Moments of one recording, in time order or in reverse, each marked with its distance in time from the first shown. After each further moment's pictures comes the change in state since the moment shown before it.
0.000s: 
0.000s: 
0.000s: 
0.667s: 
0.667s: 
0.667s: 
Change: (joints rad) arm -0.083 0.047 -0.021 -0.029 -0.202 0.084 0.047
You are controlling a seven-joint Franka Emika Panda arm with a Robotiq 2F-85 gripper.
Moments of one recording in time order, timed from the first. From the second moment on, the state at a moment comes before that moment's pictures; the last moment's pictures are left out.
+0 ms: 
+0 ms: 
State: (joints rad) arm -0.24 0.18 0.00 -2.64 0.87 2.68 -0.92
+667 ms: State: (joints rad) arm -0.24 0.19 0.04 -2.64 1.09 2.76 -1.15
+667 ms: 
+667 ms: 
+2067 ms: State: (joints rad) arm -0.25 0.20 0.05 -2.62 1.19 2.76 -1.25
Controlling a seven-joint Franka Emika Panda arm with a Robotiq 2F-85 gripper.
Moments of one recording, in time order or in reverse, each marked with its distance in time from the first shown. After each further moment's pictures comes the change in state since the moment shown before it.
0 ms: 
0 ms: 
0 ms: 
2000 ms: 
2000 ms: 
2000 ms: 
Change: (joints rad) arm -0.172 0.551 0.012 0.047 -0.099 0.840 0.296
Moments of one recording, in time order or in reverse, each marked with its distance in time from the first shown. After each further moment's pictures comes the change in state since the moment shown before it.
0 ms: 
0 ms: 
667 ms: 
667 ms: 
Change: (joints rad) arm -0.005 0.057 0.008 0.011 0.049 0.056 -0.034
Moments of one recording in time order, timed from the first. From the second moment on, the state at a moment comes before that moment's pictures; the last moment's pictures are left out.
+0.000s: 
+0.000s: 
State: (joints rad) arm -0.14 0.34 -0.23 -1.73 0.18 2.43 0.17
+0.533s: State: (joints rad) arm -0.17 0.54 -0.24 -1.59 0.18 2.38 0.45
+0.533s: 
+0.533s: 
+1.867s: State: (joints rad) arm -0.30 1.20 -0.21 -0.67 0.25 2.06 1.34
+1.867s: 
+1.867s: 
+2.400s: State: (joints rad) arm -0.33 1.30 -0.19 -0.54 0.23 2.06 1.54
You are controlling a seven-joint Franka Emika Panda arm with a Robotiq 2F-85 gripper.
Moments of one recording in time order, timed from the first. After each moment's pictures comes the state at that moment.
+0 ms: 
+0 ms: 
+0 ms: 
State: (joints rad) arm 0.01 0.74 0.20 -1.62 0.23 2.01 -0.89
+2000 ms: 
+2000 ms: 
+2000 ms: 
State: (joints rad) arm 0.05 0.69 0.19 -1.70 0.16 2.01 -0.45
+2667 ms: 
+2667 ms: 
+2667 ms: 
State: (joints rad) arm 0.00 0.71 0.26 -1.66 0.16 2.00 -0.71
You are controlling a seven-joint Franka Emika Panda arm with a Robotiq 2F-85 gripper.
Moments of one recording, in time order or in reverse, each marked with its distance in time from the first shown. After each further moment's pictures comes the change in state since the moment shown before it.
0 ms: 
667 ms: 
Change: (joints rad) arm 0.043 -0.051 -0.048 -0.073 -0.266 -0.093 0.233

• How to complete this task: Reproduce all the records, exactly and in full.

• Reply:
Moments of one recording, in time order or in reverse, each marked with its distance in time from the first shown. After each further moment's pictures comes the change in state since the moment shown before it.
0.000s: 
0.000s: 
0.000s: 
0.667s: 
0.667s: 
0.667s: 
Change: (joints rad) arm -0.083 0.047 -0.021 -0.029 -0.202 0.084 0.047
You are controlling a seven-joint Franka Emika Panda arm with a Robotiq 2F-85 gripper.
Moments of one recording in time order, timed from the first. From the second moment on, the state at a moment comes before that moment's pictures; the last moment's pictures are left out.
+0 ms: 
+0 ms: 
State: (joints rad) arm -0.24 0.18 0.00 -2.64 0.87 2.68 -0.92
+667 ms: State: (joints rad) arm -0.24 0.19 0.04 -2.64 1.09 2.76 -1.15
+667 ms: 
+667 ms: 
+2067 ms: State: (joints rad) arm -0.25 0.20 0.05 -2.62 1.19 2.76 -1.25
Controlling a seven-joint Franka Emika Panda arm with a Robotiq 2F-85 gripper.
Moments of one recording, in time order or in reverse, each marked with its distance in time from the first shown. After each further moment's pictures comes the change in state since the moment shown before it.
0 ms: 
0 ms: 
0 ms: 
2000 ms: 
2000 ms: 
2000 ms: 
Change: (joints rad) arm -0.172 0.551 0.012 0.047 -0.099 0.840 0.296
Moments of one recording, in time order or in reverse, each marked with its distance in time from the first shown. After each further moment's pictures comes the change in state since the moment shown before it.
0 ms: 
0 ms: 
667 ms: 
667 ms: 
Change: (joints rad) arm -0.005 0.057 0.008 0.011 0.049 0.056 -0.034
Moments of one recording in time order, timed from the first. From the second moment on, the state at a moment comes before that moment's pictures; the last moment's pictures are left out.
+0.000s: 
+0.000s: 
State: (joints rad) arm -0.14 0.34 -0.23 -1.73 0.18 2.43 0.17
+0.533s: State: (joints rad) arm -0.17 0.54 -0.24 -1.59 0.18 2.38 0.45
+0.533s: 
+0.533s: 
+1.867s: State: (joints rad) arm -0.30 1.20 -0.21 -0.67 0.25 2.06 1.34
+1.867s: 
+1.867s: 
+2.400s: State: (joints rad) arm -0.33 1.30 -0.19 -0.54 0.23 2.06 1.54
You are controlling a seven-joint Franka Emika Panda arm with a Robotiq 2F-85 gripper.
Moments of one recording in time order, timed from the first. After each moment's pictures comes the state at that moment.
+0 ms: 
+0 ms: 
+0 ms: 
State: (joints rad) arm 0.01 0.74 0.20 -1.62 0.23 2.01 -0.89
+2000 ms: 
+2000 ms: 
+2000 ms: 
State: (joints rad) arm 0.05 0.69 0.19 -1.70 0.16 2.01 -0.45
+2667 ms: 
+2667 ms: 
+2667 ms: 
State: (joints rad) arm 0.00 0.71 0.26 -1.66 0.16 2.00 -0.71
You are controlling a seven-joint Franka Emika Panda arm with a Robotiq 2F-85 gripper.
Moments of one recording, in time order or in reverse, each marked with its distance in time from the first shown. After each further moment's pictures comes the change in state since the moment shown before it.
0 ms: 
667 ms: 
Change: (joints rad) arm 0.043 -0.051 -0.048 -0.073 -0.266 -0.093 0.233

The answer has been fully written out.